**Work task**
Repeat what the lines below say, word for word, and skip every image.
====================
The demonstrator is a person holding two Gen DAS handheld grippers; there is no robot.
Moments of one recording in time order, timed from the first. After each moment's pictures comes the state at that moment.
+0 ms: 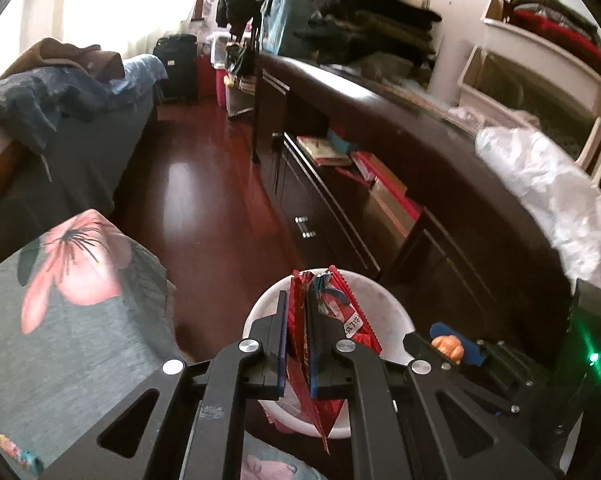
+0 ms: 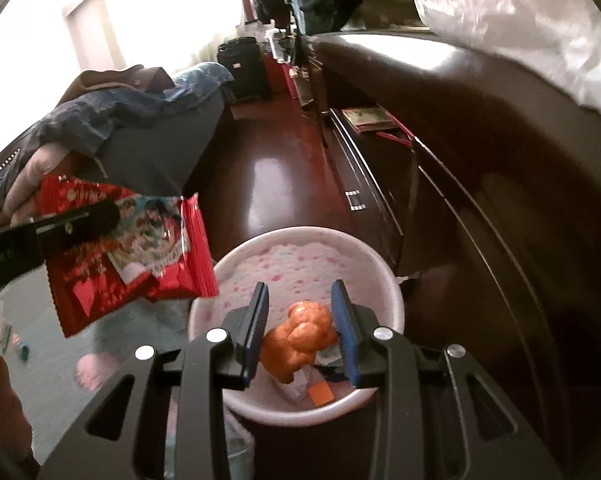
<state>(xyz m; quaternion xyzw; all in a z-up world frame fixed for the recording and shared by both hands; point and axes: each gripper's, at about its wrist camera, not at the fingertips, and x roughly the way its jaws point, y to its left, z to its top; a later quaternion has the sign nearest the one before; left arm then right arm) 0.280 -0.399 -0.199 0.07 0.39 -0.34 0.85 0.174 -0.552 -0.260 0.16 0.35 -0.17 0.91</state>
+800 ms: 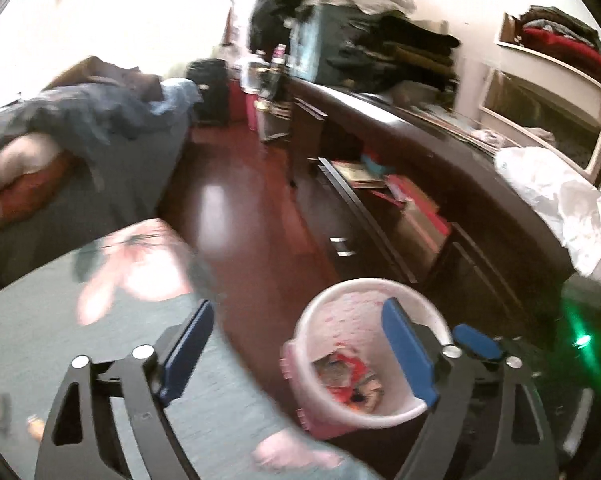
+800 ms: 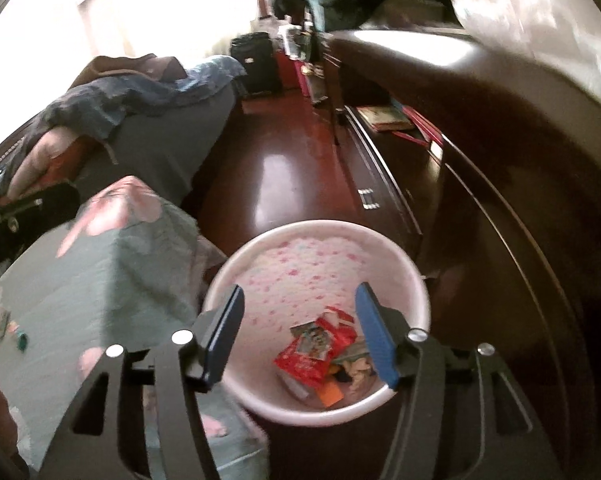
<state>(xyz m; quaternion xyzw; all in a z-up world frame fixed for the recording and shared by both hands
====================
**Response**
The demonstrator is a person holding two Gen DAS handheld grippers; there is no robot.
Moments of one recording in time order, timed from the first. After each moment's pictures comes the state at that moment.
+0 ms: 
+0 ms: 
<state>(xyz m; quaternion xyzw; all in a z-up world frame fixed for the recording and shared by both hands; point and axes: each gripper's, at about its wrist camera, not at the fingertips, and x roughly the way its jaws point, y to its left, z to its top; a later quaternion has the sign nearest the one before; left arm then right arm) 0.280 -0.399 -0.199 0.07 0.39 -0.34 0.85 0.174 -0.552 -0.260 0.16 0.35 -0.17 0.91</state>
+800 ms: 
+800 ms: 
<state>(xyz m; quaternion xyzw; all in a z-up world frame fixed for the recording and shared by both hands

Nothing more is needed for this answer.